Madsen: I don’t like the term unstructured; I think it’s really unmodeled in either a database sense or unmodeled in that it’s something like a document corpus for which no structures have been discovered. There are all kinds of academic research in different places looking at inferring structure from a data set to determine how it could best be represented. But trying to get other people to glom on to more precise terminology is a fool’s battle. I usually just say that because it opens up the door to discussion with people about the kind of data they have and what they’re trying to do with it. It sort of makes them stop and think for a second. Otherwise, you get clickstream and blog posts and press releases and document collections and log data all being lumped into this big unstructured bucket when there’s more nuance to the actual structures of the information in its content.
Madsen: I hope so, because I do a lot of projects involving that stuff. What I find interesting is all of the vagaries and nuances we use for it, Facebook being a great example of the big beast. People have Facebook fan pages, and so everybody gravitates to the easy metrics instead of thinking about what they’re trying to accomplish and finding measurements that would make sense in light of those. With a lot of information people think about easy data collection first and actual use after, and that leads to problems.
What should people think about when it comes to these kinds of sites?
Madsen: When you look at Facebook, you have a fan page, you know who all of these people are -- you have their identities; maybe you have their profiles; you can look at age, gender and a bunch of things. There are a lot of ways to do this. You can, for example, perform a search based around keywords. So if you look at common search terms and keywords associated with you, your fan page -- there are some services inside Facebook that will even tell you that based on public timelines -- you can then look at words people associate with your brand and your company, how they’re used, and tie that stuff to demographics.
How can this information potentially hurt businesses?
Madsen: When I did this for a cosmetics company, their customer core demographic was women 35 to 50 and generally middle- to-upper-middle class, cosmopolitan. But the Twitter traffic around it was from a young, urban, African-American middle-to-lower-middle class distribution. If you take what you read on Twitter, gather sentiment or product information or mentions or popularity or any of the things people talk about with Twitter, you end up with a biased sample and then you start marketing in that way and alienating your core demographic.
That’s a real obvious one. I was kind of surprised that people who had been around as long as they had had abandoned all of the common sense they’ve known for years around market surveys and market research. But I think that’s what happens when something new comes along. All of the common sense gets jettisoned for the new and shiny.
Why is text data so difficult to analyze?
Madsen: You have to build a machine understanding of the information content of the document, and it’s just early days of a lot of that science.

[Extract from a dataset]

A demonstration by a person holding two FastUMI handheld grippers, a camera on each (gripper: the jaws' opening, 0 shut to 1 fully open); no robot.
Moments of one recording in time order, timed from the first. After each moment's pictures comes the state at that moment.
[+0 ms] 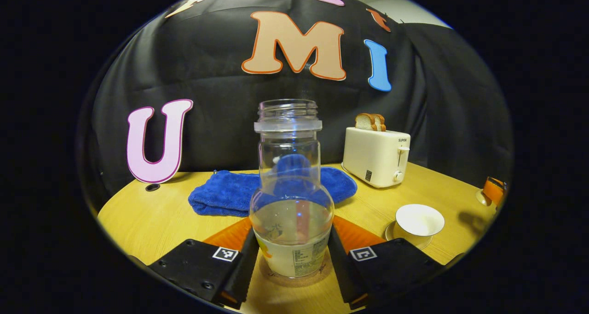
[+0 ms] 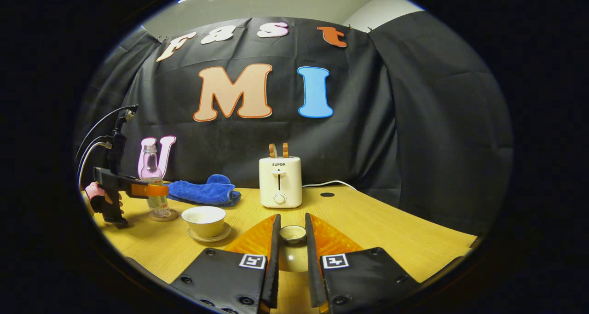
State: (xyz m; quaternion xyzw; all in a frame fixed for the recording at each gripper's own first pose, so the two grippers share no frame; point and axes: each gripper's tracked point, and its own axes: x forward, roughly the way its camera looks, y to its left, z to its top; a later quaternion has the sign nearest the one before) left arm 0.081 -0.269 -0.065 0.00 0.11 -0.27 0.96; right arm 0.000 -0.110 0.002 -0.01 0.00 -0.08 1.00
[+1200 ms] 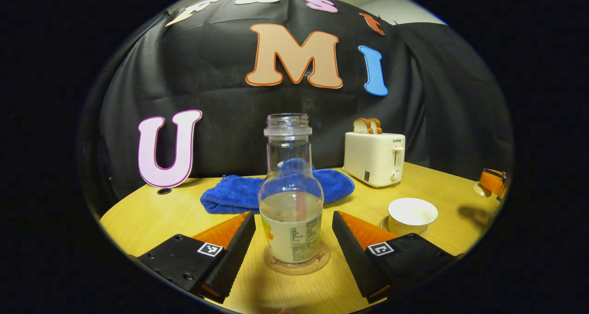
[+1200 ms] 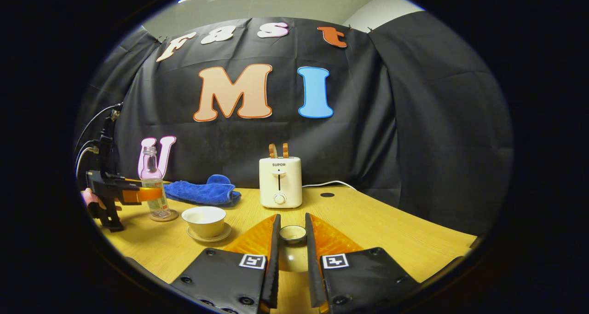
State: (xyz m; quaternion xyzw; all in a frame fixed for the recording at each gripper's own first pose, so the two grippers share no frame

We kind of know how to process language, but most of it is rudimentary and statistical in nature. Really understanding the meaning inside of things, how you mean a term, there’s a whole research body of work in sentiment analysis around irony detection. Which you and I do automatically, but irony is not something that a computer gets, just like a lot of other things. And then the senses of the words and what you do with it.
Is this kind of data going to become the norm for businesses?
Madsen: It’s building. I think just it’s one more set of data; it’s one more piece of the puzzle. We solved the data capture problem and data warehousing for internal transaction processing applications, but we didn’t capture all of the interaction data through websites and call centers. That’s partly because they’re not being instrumented, partly because of the complexity and partly because of not knowing exactly what to do with them. In a way, this is the final piece of the combination of monitoring automation that hasn’t been done. That’s what we’re looking at. I would expect it just to continue to grow as we figure out how to use them, manage them.